Requirement: Would you transcribe the line that holds "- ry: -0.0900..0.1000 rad", plus every line beneath it through the end of the data, exactly and with nothing added?

Given data:

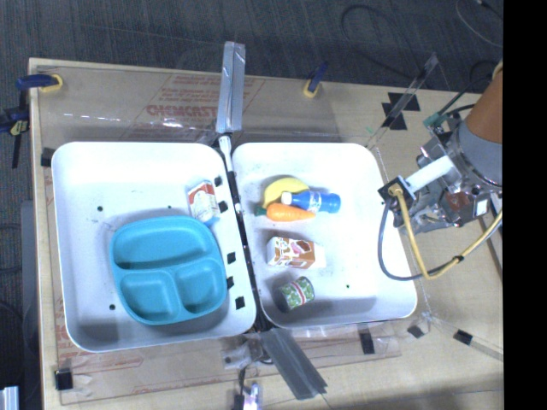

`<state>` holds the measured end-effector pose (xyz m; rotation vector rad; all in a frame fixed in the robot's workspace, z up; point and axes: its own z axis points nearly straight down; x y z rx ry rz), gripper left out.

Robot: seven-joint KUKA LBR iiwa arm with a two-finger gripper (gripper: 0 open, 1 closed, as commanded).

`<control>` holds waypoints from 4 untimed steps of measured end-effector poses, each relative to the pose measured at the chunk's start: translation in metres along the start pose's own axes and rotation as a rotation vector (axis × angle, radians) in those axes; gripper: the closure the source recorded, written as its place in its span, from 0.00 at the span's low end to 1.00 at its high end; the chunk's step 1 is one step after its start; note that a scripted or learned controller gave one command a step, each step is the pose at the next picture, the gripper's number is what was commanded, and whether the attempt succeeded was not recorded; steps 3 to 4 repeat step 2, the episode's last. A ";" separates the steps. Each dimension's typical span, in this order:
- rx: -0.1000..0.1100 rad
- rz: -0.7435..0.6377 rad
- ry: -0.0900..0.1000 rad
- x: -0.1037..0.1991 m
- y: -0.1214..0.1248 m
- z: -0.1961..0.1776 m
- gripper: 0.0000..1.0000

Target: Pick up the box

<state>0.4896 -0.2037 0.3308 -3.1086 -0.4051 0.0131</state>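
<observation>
A small brown and white box lies in the middle of the right bin. A second small box, red and white, stands in the left bin near the divider, just above the blue tray. My gripper hovers outside the right bin, past its right rim and well to the right of both boxes. Cables and a yellow hose hang around it, and nothing is visibly held.
A yellow banana, a blue bottle and an orange carrot lie together above the brown box. A green can lies below it. A blue compartment tray takes up the lower half of the left bin.
</observation>
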 end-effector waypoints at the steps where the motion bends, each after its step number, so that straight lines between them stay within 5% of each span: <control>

Exercise result:
- ry: -0.0900..0.1000 rad
- x: -0.1037..0.1991 m
- y: -0.1214..0.1248 m
- z: -0.1961..0.1776 m
- gripper: 0.0000..1.0000

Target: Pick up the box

<state>0.4896 -0.2037 0.3308 -3.1086 -0.4051 0.0131</state>
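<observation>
A small brown and white box lies in the middle of the right bin. A second small box, red and white, stands in the left bin near the divider, just above the blue tray. My gripper hovers outside the right bin, past its right rim and well to the right of both boxes. Cables and a yellow hose hang around it, and nothing is visibly held.
A yellow banana, a blue bottle and an orange carrot lie together above the brown box. A green can lies below it. A blue compartment tray takes up the lower half of the left bin.
</observation>
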 end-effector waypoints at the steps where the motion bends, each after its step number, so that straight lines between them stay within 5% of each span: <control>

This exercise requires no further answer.